The State of Louisiana also requires insurance companies to report — via electronic means — to the Office of Motor Vehicles when a person cancels his or her insurance or when a policy lapses no matter the reason. The insurance company must also report any changes to insurance coverage. If you need to take your bike off the road for an extended time and do not want to keep it insured, notify your insurance company of this. Do not just let the policy lapse. This could cost you extra fees when you re-register and insure your bike.
If you do need to cancel your insurance, you won’t face penalties if you turn your plates into the Office of Motor Vehicles within 10 days of canceling the insurance. If you do not, you must show proof of insurance within those 10 days. The penalties for failure to show proof of insurance if you don’t turn your plates in are hefty: 11 to 30 days nets you a $50 fine; 31 to 90 days nets you a $125 fine; and, 91 or more days nets you a $225 fine.

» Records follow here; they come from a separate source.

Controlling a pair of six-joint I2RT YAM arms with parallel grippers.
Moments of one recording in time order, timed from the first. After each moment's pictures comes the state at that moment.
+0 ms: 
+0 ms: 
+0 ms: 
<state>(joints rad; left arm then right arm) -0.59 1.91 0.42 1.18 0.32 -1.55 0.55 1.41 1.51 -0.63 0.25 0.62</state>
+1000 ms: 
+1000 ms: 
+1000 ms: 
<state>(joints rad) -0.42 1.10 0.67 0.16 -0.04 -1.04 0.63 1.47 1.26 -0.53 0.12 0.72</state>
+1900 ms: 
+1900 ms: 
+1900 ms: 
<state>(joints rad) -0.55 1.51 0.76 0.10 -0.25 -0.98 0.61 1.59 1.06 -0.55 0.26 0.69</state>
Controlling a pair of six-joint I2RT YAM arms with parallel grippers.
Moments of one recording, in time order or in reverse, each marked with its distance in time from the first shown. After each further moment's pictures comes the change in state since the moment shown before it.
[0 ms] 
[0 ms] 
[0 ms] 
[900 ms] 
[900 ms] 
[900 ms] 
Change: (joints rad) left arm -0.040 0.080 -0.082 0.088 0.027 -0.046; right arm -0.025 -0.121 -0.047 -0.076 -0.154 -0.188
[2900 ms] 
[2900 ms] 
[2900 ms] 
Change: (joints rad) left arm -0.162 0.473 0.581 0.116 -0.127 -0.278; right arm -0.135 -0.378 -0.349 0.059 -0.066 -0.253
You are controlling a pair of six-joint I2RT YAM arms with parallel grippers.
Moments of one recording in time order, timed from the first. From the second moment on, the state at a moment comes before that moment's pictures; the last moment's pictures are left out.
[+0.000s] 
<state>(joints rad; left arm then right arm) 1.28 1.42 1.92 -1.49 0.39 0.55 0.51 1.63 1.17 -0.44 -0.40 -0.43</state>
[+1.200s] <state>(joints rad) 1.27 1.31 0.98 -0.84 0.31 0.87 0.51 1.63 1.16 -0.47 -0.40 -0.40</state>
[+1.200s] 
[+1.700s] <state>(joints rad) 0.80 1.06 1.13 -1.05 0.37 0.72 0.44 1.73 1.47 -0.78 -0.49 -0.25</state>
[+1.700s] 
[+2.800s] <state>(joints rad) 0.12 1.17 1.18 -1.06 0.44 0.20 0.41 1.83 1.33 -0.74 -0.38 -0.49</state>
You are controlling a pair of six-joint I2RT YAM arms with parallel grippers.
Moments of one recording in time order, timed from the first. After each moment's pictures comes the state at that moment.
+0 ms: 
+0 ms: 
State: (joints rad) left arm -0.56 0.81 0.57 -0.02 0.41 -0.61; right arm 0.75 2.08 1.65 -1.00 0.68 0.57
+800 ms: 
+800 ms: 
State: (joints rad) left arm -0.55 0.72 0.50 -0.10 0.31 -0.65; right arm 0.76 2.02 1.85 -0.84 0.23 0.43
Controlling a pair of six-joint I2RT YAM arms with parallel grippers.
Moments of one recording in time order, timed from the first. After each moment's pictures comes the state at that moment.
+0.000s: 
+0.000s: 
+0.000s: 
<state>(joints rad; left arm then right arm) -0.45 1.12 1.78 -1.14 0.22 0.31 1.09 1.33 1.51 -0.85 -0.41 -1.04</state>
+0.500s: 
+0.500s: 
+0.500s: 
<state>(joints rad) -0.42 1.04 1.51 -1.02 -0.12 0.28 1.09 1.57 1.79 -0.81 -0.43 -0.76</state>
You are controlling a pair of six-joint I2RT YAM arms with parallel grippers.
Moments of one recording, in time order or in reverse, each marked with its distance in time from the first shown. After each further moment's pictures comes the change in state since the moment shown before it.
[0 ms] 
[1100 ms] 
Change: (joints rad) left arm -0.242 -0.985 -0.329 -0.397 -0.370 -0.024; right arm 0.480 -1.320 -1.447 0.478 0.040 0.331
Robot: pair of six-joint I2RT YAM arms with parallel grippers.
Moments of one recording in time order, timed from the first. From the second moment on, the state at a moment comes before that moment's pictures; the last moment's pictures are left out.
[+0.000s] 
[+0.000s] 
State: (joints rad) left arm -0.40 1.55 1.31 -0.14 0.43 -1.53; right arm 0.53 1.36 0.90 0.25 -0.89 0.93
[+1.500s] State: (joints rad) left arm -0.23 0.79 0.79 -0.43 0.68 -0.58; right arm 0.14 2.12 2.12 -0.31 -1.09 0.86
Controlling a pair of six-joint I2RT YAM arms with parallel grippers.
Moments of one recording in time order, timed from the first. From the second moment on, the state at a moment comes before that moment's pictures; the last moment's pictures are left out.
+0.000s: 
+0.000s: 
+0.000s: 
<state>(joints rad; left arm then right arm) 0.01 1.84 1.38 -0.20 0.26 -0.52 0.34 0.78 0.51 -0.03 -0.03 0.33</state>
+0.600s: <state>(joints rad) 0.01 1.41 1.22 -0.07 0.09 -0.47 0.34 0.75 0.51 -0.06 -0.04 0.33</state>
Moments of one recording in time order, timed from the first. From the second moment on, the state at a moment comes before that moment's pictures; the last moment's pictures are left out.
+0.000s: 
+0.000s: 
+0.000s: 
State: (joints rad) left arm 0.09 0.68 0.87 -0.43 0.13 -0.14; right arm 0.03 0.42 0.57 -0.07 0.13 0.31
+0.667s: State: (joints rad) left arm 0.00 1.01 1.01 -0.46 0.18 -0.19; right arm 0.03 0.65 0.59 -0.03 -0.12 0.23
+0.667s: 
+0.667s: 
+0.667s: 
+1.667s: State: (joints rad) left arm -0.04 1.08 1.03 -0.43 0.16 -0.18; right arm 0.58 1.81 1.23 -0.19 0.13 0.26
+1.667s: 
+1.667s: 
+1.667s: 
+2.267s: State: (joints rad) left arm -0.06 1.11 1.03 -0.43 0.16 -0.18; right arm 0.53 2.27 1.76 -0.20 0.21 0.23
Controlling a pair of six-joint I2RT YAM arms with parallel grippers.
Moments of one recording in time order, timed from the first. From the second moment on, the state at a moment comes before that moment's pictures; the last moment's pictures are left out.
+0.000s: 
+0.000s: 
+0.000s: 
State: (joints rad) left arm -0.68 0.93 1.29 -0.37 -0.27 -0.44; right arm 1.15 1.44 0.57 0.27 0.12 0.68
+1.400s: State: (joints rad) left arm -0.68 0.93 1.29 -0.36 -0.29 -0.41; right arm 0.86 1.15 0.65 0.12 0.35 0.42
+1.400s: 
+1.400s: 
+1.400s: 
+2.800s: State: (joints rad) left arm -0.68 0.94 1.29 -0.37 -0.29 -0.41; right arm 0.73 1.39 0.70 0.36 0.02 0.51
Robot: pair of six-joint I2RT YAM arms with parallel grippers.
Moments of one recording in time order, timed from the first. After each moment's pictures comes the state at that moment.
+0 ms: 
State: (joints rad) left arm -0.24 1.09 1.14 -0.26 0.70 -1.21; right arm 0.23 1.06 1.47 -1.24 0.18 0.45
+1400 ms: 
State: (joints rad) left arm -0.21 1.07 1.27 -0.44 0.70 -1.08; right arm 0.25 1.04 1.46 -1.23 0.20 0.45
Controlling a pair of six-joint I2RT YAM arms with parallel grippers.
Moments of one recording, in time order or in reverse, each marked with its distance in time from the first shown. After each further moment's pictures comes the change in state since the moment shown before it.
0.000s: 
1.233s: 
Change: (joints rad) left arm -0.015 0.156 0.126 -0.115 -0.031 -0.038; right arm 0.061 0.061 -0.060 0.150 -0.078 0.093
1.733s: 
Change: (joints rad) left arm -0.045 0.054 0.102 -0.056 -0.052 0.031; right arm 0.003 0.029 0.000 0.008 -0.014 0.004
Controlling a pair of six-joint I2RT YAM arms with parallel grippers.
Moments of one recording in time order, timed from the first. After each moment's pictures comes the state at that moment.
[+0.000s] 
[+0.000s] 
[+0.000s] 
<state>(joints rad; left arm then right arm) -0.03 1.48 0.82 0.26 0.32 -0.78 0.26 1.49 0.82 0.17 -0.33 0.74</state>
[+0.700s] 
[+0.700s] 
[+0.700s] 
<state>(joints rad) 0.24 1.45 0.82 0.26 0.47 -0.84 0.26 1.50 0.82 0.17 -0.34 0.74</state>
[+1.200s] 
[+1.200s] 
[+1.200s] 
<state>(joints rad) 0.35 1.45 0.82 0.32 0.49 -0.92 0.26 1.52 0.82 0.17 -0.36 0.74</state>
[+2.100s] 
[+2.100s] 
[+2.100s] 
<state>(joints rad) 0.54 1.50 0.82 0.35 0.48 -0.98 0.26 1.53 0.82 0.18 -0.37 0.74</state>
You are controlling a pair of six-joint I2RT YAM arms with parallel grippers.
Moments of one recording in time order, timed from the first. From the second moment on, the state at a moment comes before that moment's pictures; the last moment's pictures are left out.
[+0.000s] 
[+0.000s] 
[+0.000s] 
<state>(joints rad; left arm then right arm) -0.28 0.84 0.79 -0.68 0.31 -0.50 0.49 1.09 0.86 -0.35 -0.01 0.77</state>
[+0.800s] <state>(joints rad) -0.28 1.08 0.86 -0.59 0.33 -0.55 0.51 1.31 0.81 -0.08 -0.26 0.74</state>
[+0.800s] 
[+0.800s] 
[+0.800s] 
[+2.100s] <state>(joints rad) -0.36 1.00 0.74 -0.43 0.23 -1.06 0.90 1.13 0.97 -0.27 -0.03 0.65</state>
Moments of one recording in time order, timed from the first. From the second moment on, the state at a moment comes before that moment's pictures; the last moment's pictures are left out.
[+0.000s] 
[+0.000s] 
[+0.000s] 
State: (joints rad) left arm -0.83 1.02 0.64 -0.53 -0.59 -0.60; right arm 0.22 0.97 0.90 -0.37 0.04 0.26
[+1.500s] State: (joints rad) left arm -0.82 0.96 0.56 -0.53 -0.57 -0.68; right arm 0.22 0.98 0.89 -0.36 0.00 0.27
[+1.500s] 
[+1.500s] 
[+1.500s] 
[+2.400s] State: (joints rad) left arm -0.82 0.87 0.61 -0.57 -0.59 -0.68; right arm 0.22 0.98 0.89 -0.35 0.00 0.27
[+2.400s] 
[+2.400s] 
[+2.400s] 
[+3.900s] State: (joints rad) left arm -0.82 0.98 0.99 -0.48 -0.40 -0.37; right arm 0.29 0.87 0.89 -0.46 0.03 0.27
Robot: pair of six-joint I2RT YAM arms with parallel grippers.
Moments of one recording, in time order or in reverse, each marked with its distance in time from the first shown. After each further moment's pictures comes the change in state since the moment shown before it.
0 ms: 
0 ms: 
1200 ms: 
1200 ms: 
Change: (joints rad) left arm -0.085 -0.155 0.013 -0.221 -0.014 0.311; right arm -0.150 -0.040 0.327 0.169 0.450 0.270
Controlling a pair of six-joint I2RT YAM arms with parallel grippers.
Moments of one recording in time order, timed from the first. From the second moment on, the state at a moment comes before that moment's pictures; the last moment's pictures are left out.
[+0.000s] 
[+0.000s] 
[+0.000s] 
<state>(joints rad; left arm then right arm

Penalties for Failure to Maintain Coverage
If you fail to maintain insurance coverage and get caught driving without insurance, you may face penalties, including confiscation of your license plates. The police may also impound your motorcycle on the spot. If this happens, but you do have insurance, you must bring the proof of insurance to the Office of Motor Vehicles within three days. If you cannot provide proof within three days of the citation, you will have to reregister the bike and get it insured again, which means you will also have to purchase new plates.
Louisiana requires all owner/operators and riders to wear a helmet. There are no restrictions on helmet speakers. Eye protection is also required, unless you have a windscreen. Even if you have a windscreen, it is advisable to wear eye protection as dust, rocks and bugs can get past a windscreen, especially a lower one. If you want to carry a passenger, you must have a passenger seat and foot pegs for the passenger. The bike must also have at least one mirror; and, the handlebars cannot be higher than 15 inches above the seat.